The reference and bins (if specified) must be the same between PoN and case samples.

  • CNVSomaticPairWorkflow.common_sites -- Picard or GATK-style interval list of common sites to use for collecting allelic counts.
  • CNVSomaticPairWorkflow.gatk_docker -- GATK Docker image (e.g., broadinstitute/gatk:latest).
  • CNVSomaticPairWorkflow.intervals -- Picard or GATK-style interval list. For WGS, this should typically only include the autosomal chromosomes.
  • CNVSomaticPairWorkflow.normal_bam -- Path to normal BAM file.
  • CNVSomaticPairWorkflow.normal_bam_idx -- Path to normal BAM file index.
  • CNVSomaticPairWorkflow.read_count_pon -- Path to read-count PoN created by the panel workflow.
  • CNVSomaticPairWorkflow.ref_fasta_dict -- Path to reference dict file.
  • CNVSomaticPairWorkflow.ref_fasta_fai -- Path to reference fasta fai file.
  • CNVSomaticPairWorkflow.ref_fasta -- Path to reference fasta file.
  • CNVSomaticPairWorkflow.tumor_bam -- Path to tumor BAM file.
  • CNVSomaticPairWorkflow.tumor_bam_idx -- Path to tumor BAM file index.

In additional, there are several task-level parameters that may be set by advanced users as above.

To invoke Oncotator on the called tumor copy-ratio segments:

  • CNVSomaticPairWorkflow.is_run_oncotator -- (optional) If true, run Oncotator on the called copy-ratio segments. This will generate both a simple TSV and a gene list.

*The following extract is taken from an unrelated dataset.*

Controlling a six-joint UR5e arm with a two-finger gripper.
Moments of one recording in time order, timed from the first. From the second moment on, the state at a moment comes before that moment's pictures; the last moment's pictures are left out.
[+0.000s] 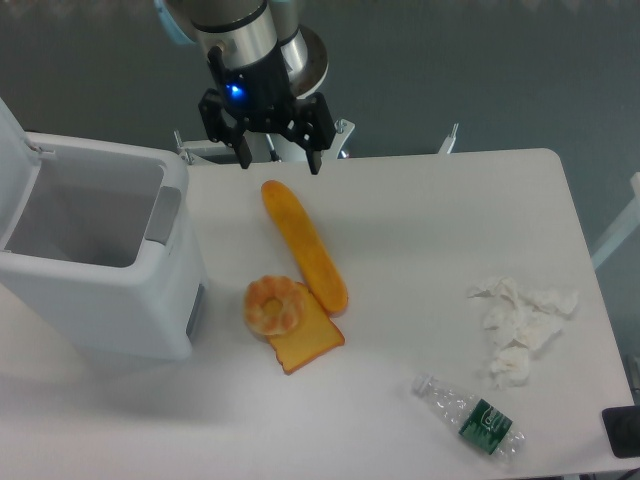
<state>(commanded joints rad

Further explanation of these task-level parameters may be found by invoking the --help documentation available in the gatk.jar for each tool.

Outputs

  • Modeled segments for tumor and normal
  • Modeled segments plot for tumor and normal
  • Denoised copy ratios for tumor and normal
  • Denoised copy ratios plot for tumor and normal
  • Denoised copy ratios lim 4 plot for tumor and normal
  • Addtional metrics

Software version requirements :

GATK 4.1.4.0 Cromwell version support

  • Successfully tested on v45

Important Notes :

Contact Us :

  • The following material is provided by the Data Science Platforum group at the Broad Institute. Please direct any questions or concerns to one of our forum sites : GATK or Terra.

LICENSING :

Copyright Broad Institute, 2019 | BSD-3 This script is released under the WDL open source code license (BSD-3) (full license text at https://github.com/openwdl/wdl/blob/master/LICENSE). Note however that the programs it calls may be subject to different licenses. Users are responsible for checking that they are authorized to run all programs before running this script.